Il n'y a pas, ou il n'y a pas plus de cultes chez les jeunes Japonais. Pas de culte Ring, pas de culte Battle Royale, parce qu'ils n'ont plus la concentration, la volonté, l'envie et l'effort de participer à quelque chose qui nécessite une discipline. Tout est tourné vers l'individu : les jeunes Japonais se tournent vers eux-mêmes, non dans un processus de découverte, mais pour être simplement en mesure de dire " non ". Un " non " adressé en premier lieu à la vie de salaryman. A ce jour, outre les sectes politiques telles que la Sokka Gakai, le dernier culte nippon demeure AUM, sur lequel deux cinéastes, deux vétérans, Kei Kumai et Teruo Ishii, ont fait des films qui ne firent pratiquement pas d'entrées... La violence de Lily Chou Chou résonne au Japon car le public reconnaît les personnages, mais ne connaît pas les acteurs. Battle Royale s'oubliait rapidement, c'était comme un feuilleton télé de deux heures; le public allait retrouver tous les " talentos " du film dès le retour a la maison, dans les pubs, les séries télé, les game shows... Aucune menace, pas de surprises. Kourei de Kurosawa, et surtout Desert Moon de Shinji Aoyama, engendrèrent un ennui similaire.

Shunji Iwai (c) D.R.

Shunji Iwai, celui à qui l'on reprochait d'être au cœur du système talento, de trop s'appuyer sur le système " idole ", a signé l'un des plus beaux films du Japon en 2001, l'un des plus courageux. À la fin de l'entretien, je disais à Iwai que son absence sur les écrans étrangers m'en rappelait une autre, celle d'un autre grand réalisateur, Masato Harada (Kamikaze Taxi, Bounce Kogals, Jubaku). Tous ces films à dimension socio-contemporaine furent tournés avec le grand Koji Yakusho, qu'il vient de retrouver pour le tournage du Choix d'Hercule, un film sur l'Armée Rouge au Japon au début des années 70. (News à suivre, je serai sur le tournage). Iwai sourit en répondant que Harada l'avait appelé après avoir vu Lily, pour le féliciter.

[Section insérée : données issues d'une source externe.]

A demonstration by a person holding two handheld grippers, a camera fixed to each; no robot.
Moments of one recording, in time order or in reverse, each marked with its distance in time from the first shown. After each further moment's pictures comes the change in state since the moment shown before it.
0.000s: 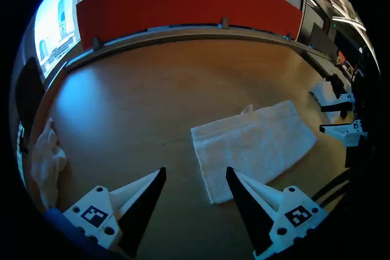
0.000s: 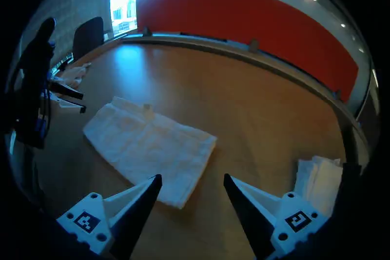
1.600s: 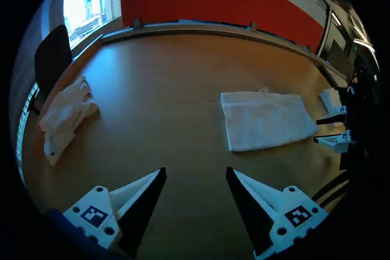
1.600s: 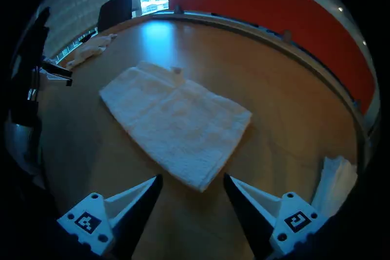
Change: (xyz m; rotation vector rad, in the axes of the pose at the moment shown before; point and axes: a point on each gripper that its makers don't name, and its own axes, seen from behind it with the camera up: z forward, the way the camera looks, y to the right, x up) left arm -0.079 -0.027 -0.078 0.123 -0.014 -0.173; right arm -0.054 -0.026 0.018 0.153 -0.109 -0.141
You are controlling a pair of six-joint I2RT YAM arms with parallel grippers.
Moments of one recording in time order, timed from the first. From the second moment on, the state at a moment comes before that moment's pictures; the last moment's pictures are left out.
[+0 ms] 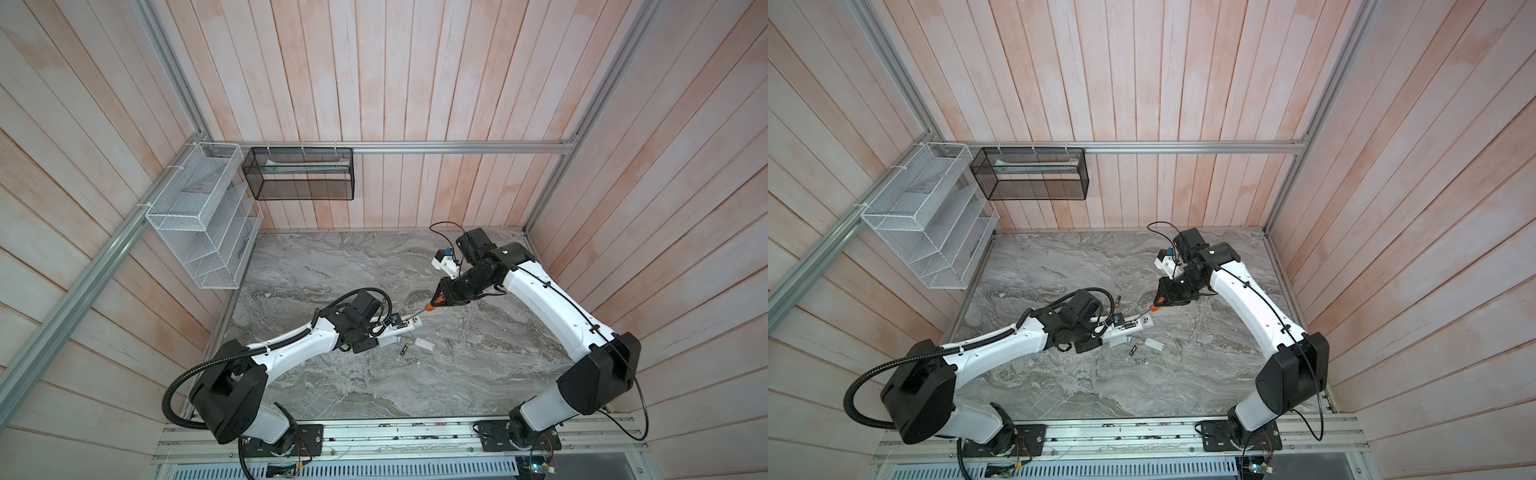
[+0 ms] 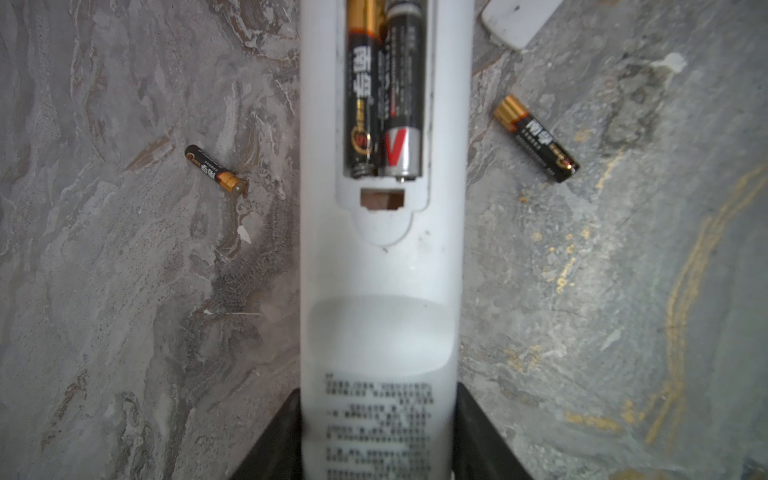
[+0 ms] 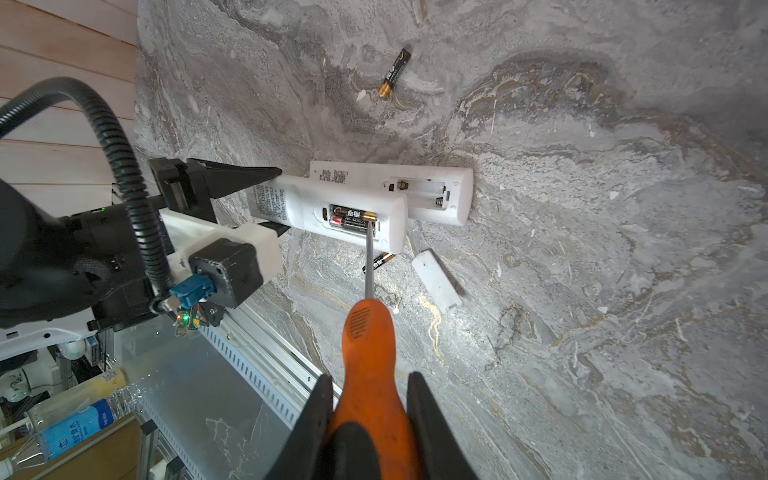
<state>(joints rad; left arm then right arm) -0.72 1.47 0.91 -0.53 -0.03 0.63 0.46 1.57 1.53 -1.20 -0.46 0.16</state>
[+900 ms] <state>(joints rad) -0.72 1.44 0.89 -0.53 -0.02 0.63 0.41 1.57 1.43 -1.15 -0.52 0.22</state>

Objectif Cinéma : Après Shigatsu Monogatori (April Story), vous aviez plusieurs projets en cours : une série de trois films, Y2K, avec Stanley Kwan et Edward Yang; une histoire de Stalker, et celle qui est devenue Lily Chou Chou. Que s'est-il passé avec ces autres projets, notamment Y2K ?

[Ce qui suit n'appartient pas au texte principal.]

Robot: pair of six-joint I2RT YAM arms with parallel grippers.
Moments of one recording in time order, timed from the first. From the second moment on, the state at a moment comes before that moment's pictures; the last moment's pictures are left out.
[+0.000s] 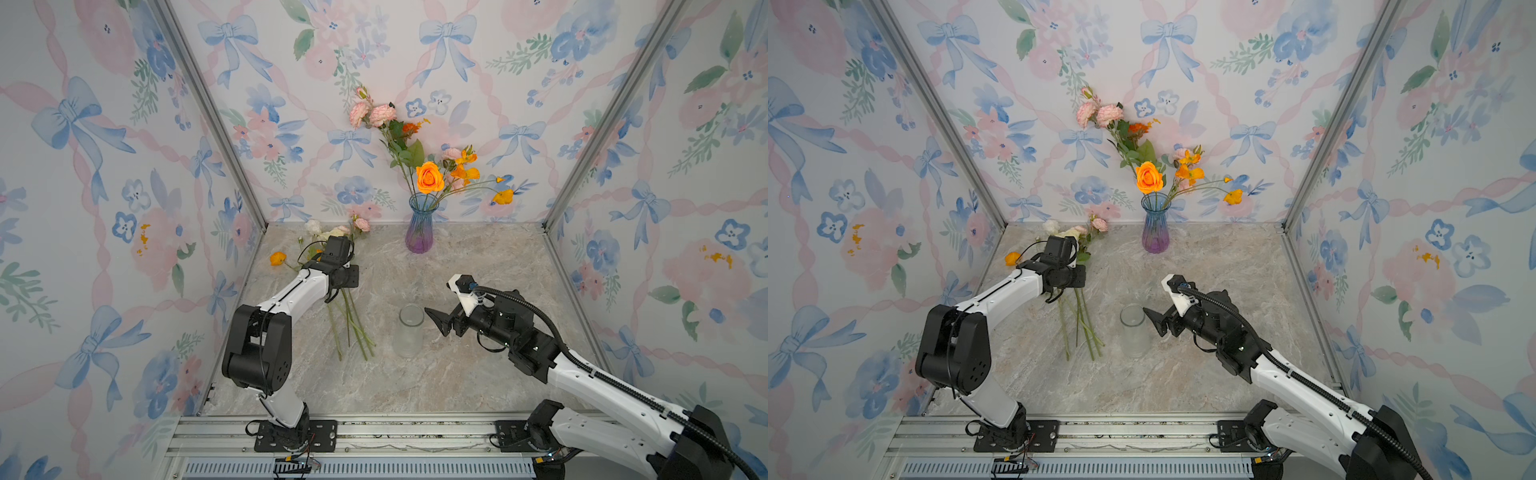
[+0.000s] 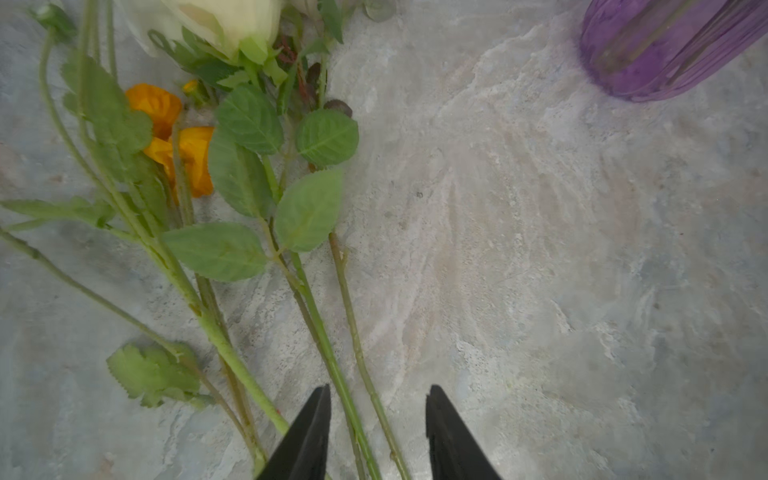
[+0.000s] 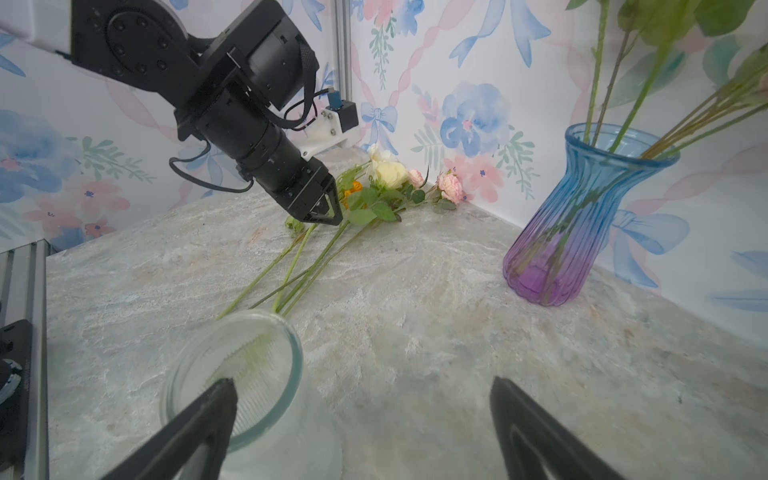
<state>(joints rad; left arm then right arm) -0.27 1.70 1.20 -0.44 -0.06 -0.20 0.70 0.97 0.58 0.16 -0.14 -0.05</state>
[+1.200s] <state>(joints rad) -0.18 1.88 1.19 -0.31 -0.07 -0.21 0.75 0.93 0.47 0.36 -0.18 -0.14</state>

Shunji Iwai : En fait, j'avais deux ou trois idées de scénario pour ce projet, dont celle de mon nouveau film Lily Chou Chou. Au départ, c'était une co-production entre le Japon, Hong Kong et Taiwan. À la fin, seul Stanley Kwan a réalisé le sien, Stone Islands. Y2K, c'était au départ une volonté de montrer l'an 2000 et après, du point de vue de l'Asie. Les idées que j'avais auraient coûté trop cher. Je tenais par contre à faire Lily. Ce fut plus long que prévu.